Developed in the Netherlands, the Koiiker is a proud member of the sporting group. Hundreds of years ago, these tiny dogs were bred to assist in duck hunting. At just 16 inches tall, the Koiiker is one of the tiniest breeds belonging to this group. But don’t let their small stature fool you! These feisty little dogs are full of life, excitable, clever, and enthusiastic.
Koiikers are not only recognized by their orange-and-white fur, but also by their characteristic black “earrings”. These black tufts of fur adorn their ears, giving them an unmistakable appearance. Like many rare breeds, the Koiiker also once faced possible extinction as a breed, but this dog’s savior story holds extra significance. It was a Dutch Baroness who began to collect and breed the dying breed in 1939, as a form of resistance to Nazi occupation of the Netherlands. Preserving the Koiiker was a form of preserving Dutch culture, as this historical breed held a rich significance for the country.
Ranking 172 out of 200 American Kennel Club-recognized dog breeds is the majestic Ibizan Hound. Preserving this exceptionally rare dog is a high priority for enthusiasts of the breed; after all, these leggy hounds are one of the oldest purebred dogs known to humankind.
The Ibizan Hound has been around since before the Roman Empire, and before the art of writing had spread across the world. These swift, agile, tenacious dogs descended from sighthounds brought from Egypt to Ibiza. Their unparalleled ability to chase down and catch rabbits saved human lives in times when food was incredibly scarce.
The Ibizan Hound bears a striking resemblance to ancient Egyptian sighthound breeds, seen in early sculpture, carvings, and paintings. From guardians of the tombs to admirable hunters, Ibizan Hounds have been friends to humans for thousands of years.
Weighing in at 191 out of 200 American Kennel Club-recognized breeds is the adorable Cesky Terrier. These, bright, merry, spirited little dogs simply never gained the traction that so many of their terrier relatives have.

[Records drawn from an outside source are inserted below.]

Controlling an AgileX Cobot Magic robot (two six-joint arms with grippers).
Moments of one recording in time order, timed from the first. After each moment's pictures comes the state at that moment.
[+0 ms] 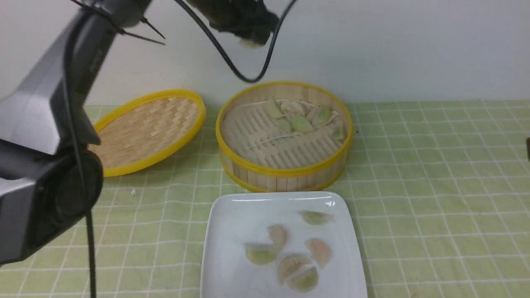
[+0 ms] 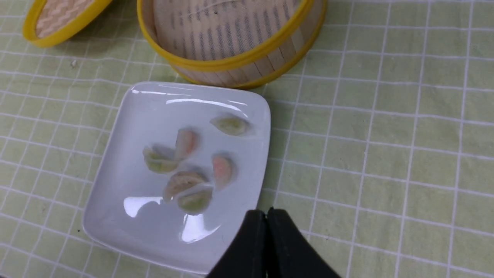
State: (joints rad) right arm -0.03 0.98 -1.13 0.48 1.26 -0.22; left arm -0.34 2.28 -2.66 -0.28 1.25 0.21
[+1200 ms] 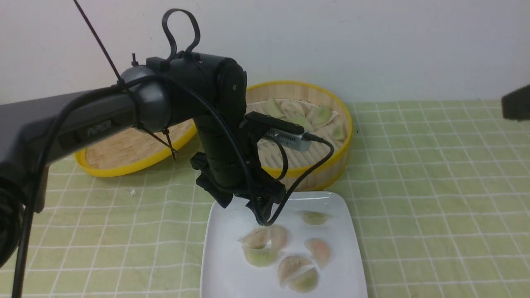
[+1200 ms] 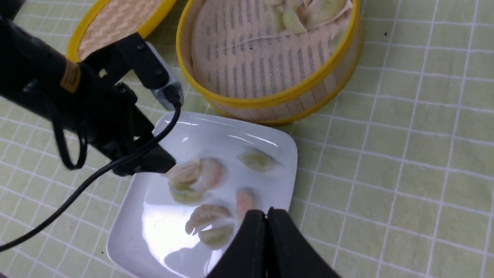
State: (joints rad) right arm -0.02 1.16 -1.29 0.57 1.25 -0.30; left arm -0.52 1.97 -1.58 -0.15 1.17 0.05
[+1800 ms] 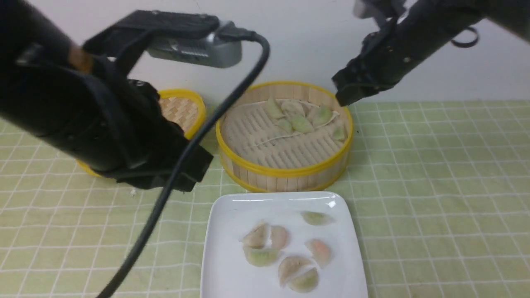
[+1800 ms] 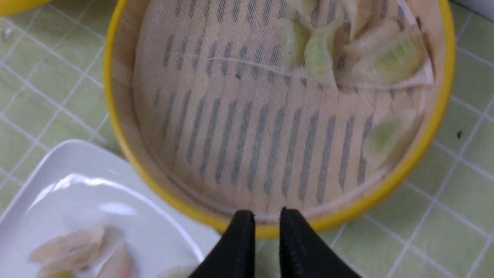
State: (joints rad) right arm 0.32 2.06 -1.94 0.34 1.13 -0.35; left arm -0.52 1.21 -1.35 -0.28 1.25 -0.03
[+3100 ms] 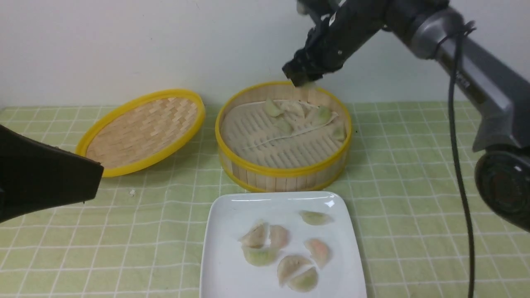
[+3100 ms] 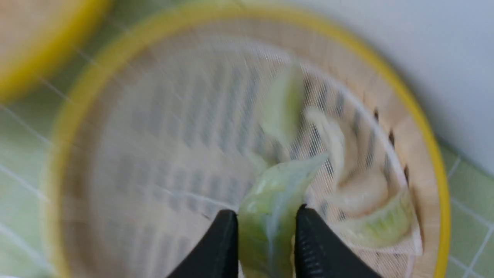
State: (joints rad) right arm 0.39 2.36 -2.54 0.25 1.25 -0.22; left arm -0.52 0.89 -1.34 -0.29 1.28 -0.07
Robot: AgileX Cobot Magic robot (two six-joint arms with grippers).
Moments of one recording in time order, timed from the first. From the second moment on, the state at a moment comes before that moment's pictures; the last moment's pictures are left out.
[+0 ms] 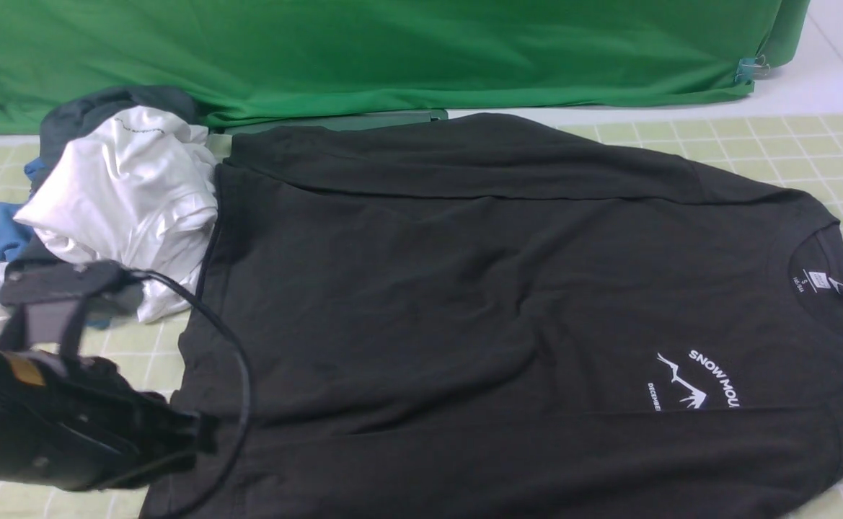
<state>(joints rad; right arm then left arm) 0.14 0.15 -0.42 -0.03 0.09 0.40 -0.20 1.07 -0.62 -0.28 0.81 -0.02</state>
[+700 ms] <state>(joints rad) 0.59 0.71 -0.72 -0.01 0.54 0.20 -0.36 1.44 -0.62 0.14 0.59 -0.28</state>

Also called the Bohemian Terrier, this relatively young breed bears some resemblance to the Sealyham Terrier and the Scottish Terrier, both of which were used to create the Cesky. Its temperament is a bit more laid-back than the average Terrier, comparable to the West Highland White Terrier.

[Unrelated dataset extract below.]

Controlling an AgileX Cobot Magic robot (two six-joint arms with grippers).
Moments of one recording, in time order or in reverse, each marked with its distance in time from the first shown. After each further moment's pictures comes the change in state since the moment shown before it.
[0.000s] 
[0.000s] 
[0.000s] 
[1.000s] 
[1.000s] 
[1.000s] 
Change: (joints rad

Luckily, the Cesky Terrier was kept relatively obscure and was never bred in large enough numbers to be preyed upon by puppy mills and backyard breeders. Today, less than 600 of these dogs live in the United States.
Luckily, the Cesky Terrier was kept relatively obscure, and was never bred in large enough numbers to be preyed upon by puppy mills and backyard breeders. Today, less than 600 of these dogs live in the United States.

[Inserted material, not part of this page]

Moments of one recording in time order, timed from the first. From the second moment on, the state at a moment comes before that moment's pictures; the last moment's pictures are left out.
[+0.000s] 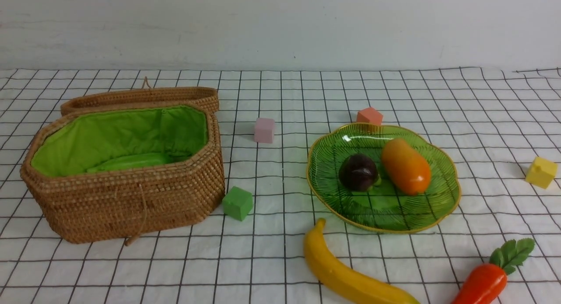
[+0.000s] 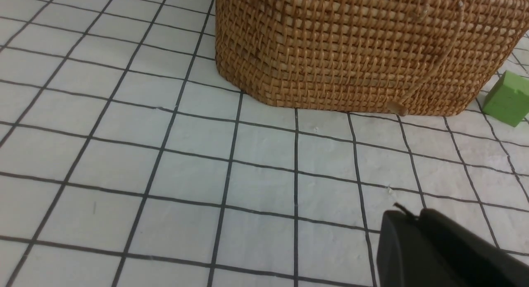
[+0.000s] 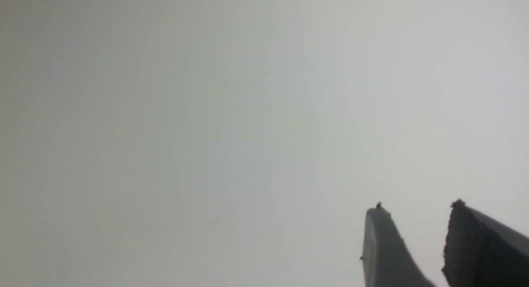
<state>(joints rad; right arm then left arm) -0.06 0.01 -0.25 0.05 -0.35 0.33 0.00 -0.01 0.03 -0.04 0.40 -0.18</state>
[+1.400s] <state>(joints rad) 0.15 1.46 -0.83 0.13 0.66 0.65 0.00 -0.01 0.03 -0.04 0.40 -0.18</state>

When it comes to a contest for “least popular,” the Norwegian Lundehund would just about take the cake. These highly unpopular and little-known dogs weigh in at 198th place out of 200 American Kennel Club-recognized breeds. That means this breed is the third least-registered dog in the United States.
These teeny-tiny spitz-type dogs make fearsome hunters; that is, if you’re a tiny puffin! Norwegian Lundehunds were bred to hunt puffins on the coast of Norway, and with these special birds now a protected species, Lundehunds were largely rendered obscure as far as functional purpose.
These special dogs are bizarrely unique in a variety of ways. Lundehunds have six toes, extra paw pads, and an outrageously flexible neck.